- **EXERCISE AIM**
Give each line of the records again exactly and omit every picture.

Dataset records:
%%
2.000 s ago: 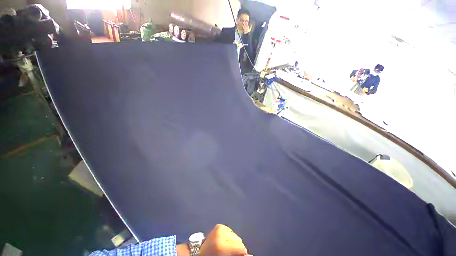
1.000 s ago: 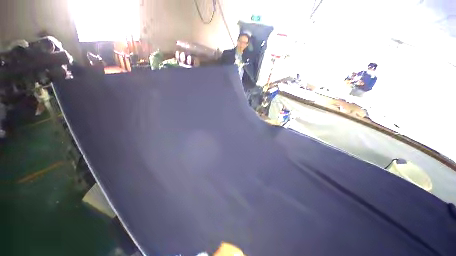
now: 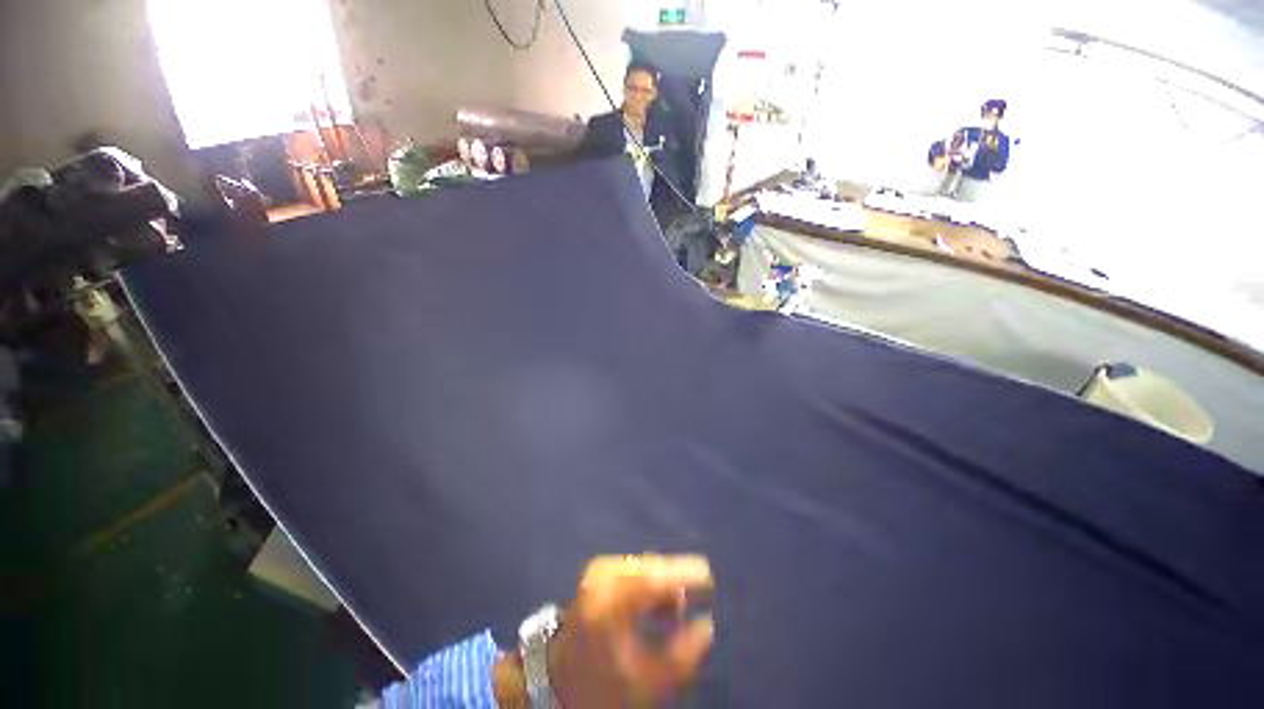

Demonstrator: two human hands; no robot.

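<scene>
A wide dark navy cloth fills the middle of the view. It rises towards the back, with a pale edge down its left side and long dark folds on the right. My left hand, with a watch and a blue patterned sleeve, is in front of the cloth at the bottom centre. Its fingers are curled and blurred, with a dark patch between them; I cannot tell whether it grips anything. My right hand is not in view.
A person stands at the cloth's far end. Another person stands beyond a brown-edged table. A pale bucket is beyond the cloth's right side. Wrapped rolls lie at the back. Green floor shows on the left.
My left hand dropped almost out of the picture a second ago and now shows higher, with the watch and sleeve visible. The view has shifted; the bucket shows more fully than two seconds ago.
</scene>
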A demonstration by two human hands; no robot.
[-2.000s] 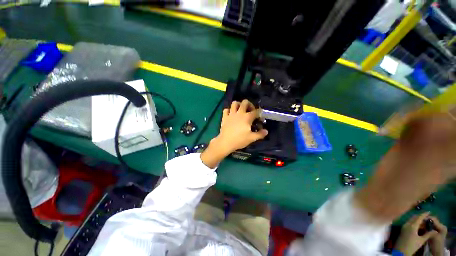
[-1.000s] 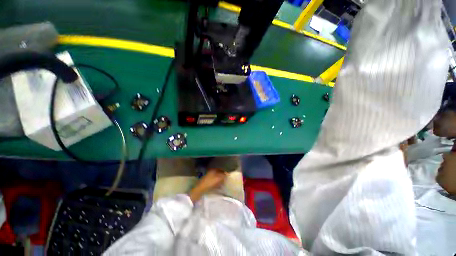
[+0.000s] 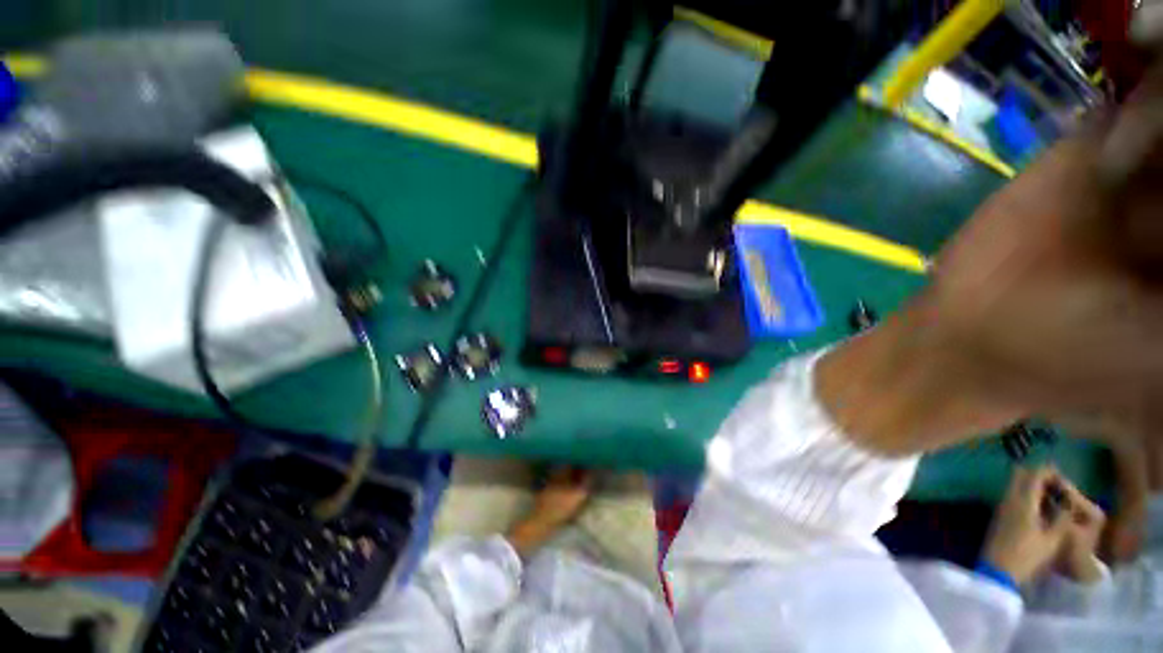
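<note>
The black press stands on the green bench, with red lights on its base front. Its metallic head hangs above the base; the nest under it is too dark to read. Several black modules with pale centres lie left of the press; the nearest is by the bench's front edge. My left hand is low at my lap, below the bench edge, small and blurred; its fingers are unclear. My right hand is raised close to the camera at the right, large and blurred, and its fingers cannot be made out.
A blue bin of tiny beige pieces is right of the press. A white box, cable and black hose are left. A black pocket tray is low left. Another person's hands hold a small black part at lower right.
The view has shifted, so the press appears farther right. My raised right sleeve has dropped, and the bare wrist and hand now show. My left hand remains at my lap.
</note>
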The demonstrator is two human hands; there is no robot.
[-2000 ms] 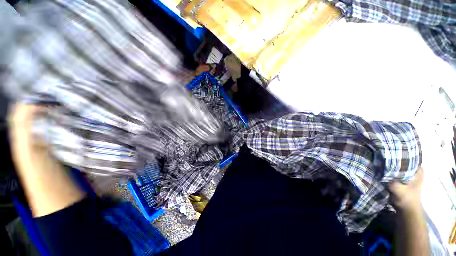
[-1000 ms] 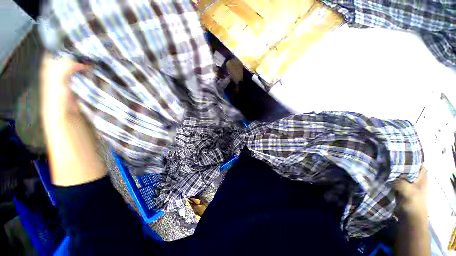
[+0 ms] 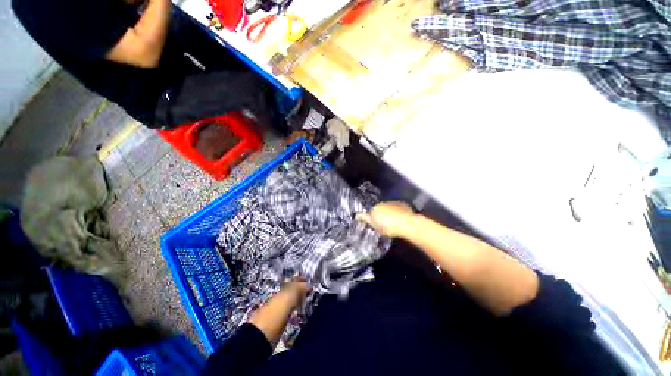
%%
- **SOLUTION BELOW**
2.000 s ago: 
1.000 s ago: 
now: 

Demonstrator: two human hands; no robot.

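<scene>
A wide dark navy cloth fills the middle of the view. It rises towards the back, with a pale edge down its left side and long dark folds on the right. My left hand, with a watch and a blue patterned sleeve, is in front of the cloth at the bottom centre. Its fingers are curled and blurred, with a dark patch between them; I cannot tell whether it grips anything. My right hand is not in view.
A person stands at the cloth's far end. Another person stands beyond a brown-edged table. A pale bucket is beyond the cloth's right side. Wrapped rolls lie at the back. Green floor shows on the left.
My left hand dropped almost out of the picture a second ago and now shows higher, with the watch and sleeve visible. The view has shifted; the bucket shows more fully than two seconds ago.
</scene>
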A demonstration by two human hands; no robot.
[-2.000s] 
[-1.000s] 
[+0.000s] 
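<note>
The black press stands on the green bench, with red lights on its base front. Its metallic head hangs above the base; the nest under it is too dark to read. Several black modules with pale centres lie left of the press; the nearest is by the bench's front edge. My left hand is low at my lap, below the bench edge, small and blurred; its fingers are unclear. My right hand is raised close to the camera at the right, large and blurred, and its fingers cannot be made out.
A blue bin of tiny beige pieces is right of the press. A white box, cable and black hose are left. A black pocket tray is low left. Another person's hands hold a small black part at lower right.
The view has shifted, so the press appears farther right. My raised right sleeve has dropped, and the bare wrist and hand now show. My left hand remains at my lap.
</note>
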The demonstrator is two human hands; there is no robot.
[-2000 ms] 
[-1000 ms] 
[+0 ms] 

The answer requires nothing further.